What the exercise asks -> Copy out the entries below exactly as they stand, but only from the line containing "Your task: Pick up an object" through the line containing "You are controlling".

Records supplied ->
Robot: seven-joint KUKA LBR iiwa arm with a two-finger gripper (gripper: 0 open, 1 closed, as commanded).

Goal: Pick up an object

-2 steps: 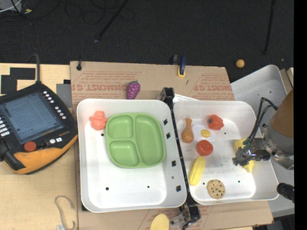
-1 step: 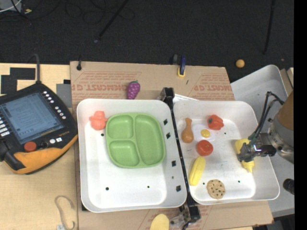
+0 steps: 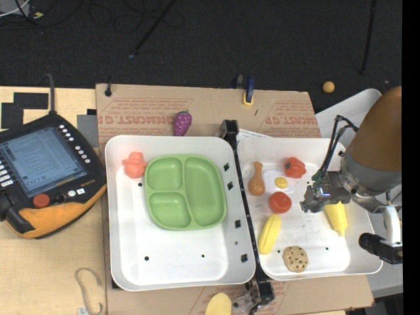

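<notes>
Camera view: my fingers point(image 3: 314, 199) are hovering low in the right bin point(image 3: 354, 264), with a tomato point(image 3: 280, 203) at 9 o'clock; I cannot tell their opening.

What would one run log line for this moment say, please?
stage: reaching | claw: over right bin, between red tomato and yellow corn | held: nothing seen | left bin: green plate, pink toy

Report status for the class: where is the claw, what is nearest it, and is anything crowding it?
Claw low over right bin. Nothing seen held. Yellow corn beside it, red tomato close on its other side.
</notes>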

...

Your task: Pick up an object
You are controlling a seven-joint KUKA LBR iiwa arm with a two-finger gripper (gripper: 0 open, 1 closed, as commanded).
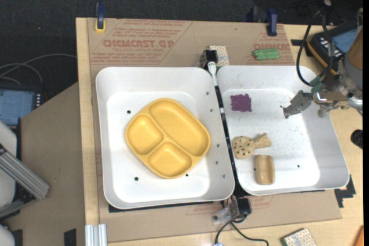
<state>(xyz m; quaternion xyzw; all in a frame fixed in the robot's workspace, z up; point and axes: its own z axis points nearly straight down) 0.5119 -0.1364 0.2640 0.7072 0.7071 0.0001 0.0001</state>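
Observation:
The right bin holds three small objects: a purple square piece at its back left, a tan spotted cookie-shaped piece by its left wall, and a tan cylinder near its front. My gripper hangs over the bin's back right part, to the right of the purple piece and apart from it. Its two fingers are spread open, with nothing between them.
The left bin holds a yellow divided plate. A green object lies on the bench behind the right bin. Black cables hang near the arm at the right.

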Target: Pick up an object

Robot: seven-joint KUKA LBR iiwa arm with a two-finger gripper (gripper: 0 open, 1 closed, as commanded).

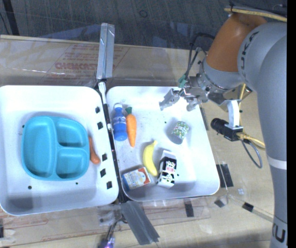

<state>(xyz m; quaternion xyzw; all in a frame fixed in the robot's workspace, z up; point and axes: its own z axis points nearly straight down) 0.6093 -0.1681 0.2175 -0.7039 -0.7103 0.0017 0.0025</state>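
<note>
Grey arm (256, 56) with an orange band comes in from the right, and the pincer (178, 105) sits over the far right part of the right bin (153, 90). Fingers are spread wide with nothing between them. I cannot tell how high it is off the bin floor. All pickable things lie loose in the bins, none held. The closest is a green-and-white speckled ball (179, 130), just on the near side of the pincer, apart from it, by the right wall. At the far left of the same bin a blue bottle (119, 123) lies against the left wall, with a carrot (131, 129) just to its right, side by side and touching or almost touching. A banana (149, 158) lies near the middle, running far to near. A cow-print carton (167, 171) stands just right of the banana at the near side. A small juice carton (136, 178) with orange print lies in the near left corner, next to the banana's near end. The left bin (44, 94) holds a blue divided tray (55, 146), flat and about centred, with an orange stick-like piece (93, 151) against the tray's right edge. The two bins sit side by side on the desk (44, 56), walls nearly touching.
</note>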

Reply to the exercise ->
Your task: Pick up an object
You are controlling a seven-joint KUKA LBR iiwa arm with a two-finger gripper (gripper: 0 open, 1 closed, as commanded).

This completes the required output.